Chinese text categorization based on evolutionary hypernetwork
1.College of Computer Science and Technology, Chongqing University of Posts and Telecommunications, Chongqing 400065, China; 2.Chongqing Key Laboratory of Computational Intelligence, Chongqing 400065, China
Abstract:In order to improve the performance of Chinese text categorization, a Chinese text categorization method was proposed based on evolutionary hypernetwork. A Chinese Lexical Analysis System (ICTCLAS) was employed to take the words with parts of verb, noun and adjective as candidate features. The χ2test method was used to realize feature selection, and the feature weight was calculated by Boolean weighting. The preprocessed data sets were divided into training set and testing set. A hyperedge replacement strategy was used to train hypernetwork classification model for classifying testing sets.
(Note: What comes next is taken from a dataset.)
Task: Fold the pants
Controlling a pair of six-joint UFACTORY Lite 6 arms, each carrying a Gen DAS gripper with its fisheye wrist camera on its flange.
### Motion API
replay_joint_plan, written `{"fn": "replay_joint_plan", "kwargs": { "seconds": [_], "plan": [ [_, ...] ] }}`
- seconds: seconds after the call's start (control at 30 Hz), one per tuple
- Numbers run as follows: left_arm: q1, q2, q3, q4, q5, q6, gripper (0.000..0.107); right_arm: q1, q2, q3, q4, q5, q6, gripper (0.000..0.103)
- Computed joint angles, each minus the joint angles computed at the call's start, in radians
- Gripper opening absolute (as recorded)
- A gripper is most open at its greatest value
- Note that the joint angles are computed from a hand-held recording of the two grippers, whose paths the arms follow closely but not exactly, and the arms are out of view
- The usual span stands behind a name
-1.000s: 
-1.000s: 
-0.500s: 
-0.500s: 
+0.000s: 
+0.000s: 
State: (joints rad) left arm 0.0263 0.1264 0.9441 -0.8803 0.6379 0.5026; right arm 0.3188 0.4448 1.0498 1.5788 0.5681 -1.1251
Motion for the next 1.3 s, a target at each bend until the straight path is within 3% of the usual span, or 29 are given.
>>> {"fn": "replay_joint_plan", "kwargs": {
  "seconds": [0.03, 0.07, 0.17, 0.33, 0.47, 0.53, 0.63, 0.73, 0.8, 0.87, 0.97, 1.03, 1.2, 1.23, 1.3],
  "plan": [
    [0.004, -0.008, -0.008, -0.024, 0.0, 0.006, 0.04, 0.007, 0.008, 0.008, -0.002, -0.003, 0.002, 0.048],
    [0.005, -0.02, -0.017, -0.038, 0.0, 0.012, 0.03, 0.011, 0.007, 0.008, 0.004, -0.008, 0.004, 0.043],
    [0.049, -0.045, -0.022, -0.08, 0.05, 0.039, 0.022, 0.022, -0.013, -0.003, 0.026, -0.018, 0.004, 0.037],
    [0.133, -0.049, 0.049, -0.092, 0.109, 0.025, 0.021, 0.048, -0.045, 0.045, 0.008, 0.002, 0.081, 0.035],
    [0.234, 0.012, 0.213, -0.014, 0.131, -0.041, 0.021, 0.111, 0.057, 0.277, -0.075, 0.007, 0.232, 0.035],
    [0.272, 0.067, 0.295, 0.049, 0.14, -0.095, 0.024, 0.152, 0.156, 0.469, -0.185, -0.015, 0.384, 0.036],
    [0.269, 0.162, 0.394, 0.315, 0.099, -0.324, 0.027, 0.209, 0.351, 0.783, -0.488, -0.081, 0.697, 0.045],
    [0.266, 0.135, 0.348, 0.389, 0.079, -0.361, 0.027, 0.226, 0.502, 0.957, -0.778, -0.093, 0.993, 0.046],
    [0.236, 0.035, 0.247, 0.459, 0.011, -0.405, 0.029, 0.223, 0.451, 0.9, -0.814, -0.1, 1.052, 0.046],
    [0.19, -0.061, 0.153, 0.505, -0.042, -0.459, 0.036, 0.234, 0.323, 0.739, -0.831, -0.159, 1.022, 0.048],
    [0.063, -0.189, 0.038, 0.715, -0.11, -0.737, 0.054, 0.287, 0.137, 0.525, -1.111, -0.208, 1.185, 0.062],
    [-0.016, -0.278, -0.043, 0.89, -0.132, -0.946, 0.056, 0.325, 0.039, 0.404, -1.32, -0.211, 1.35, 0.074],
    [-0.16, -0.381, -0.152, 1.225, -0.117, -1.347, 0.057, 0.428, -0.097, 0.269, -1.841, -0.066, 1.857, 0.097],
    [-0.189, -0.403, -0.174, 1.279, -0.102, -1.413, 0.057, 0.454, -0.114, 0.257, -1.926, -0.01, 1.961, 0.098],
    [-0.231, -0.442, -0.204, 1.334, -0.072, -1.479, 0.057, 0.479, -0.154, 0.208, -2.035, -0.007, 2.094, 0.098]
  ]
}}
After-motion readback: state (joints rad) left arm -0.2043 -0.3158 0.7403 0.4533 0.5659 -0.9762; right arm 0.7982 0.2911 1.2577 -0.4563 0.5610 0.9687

The classification performances of the hypernetwork models with different orders were analyzed and compared with traditional KNN and SVM. The experimental results show that the proposed scheme can achieve 87.2% and 72.5% of macro precision, 86.9% and 70.5% of macro recall, 87.0% and 71.5% of macro F1 for Fudan University corpus and Sohu corpus, respectively. As an efficient tool for Chinese text classification, the proposed scheme is close to or better than KNN and SVM classification methods.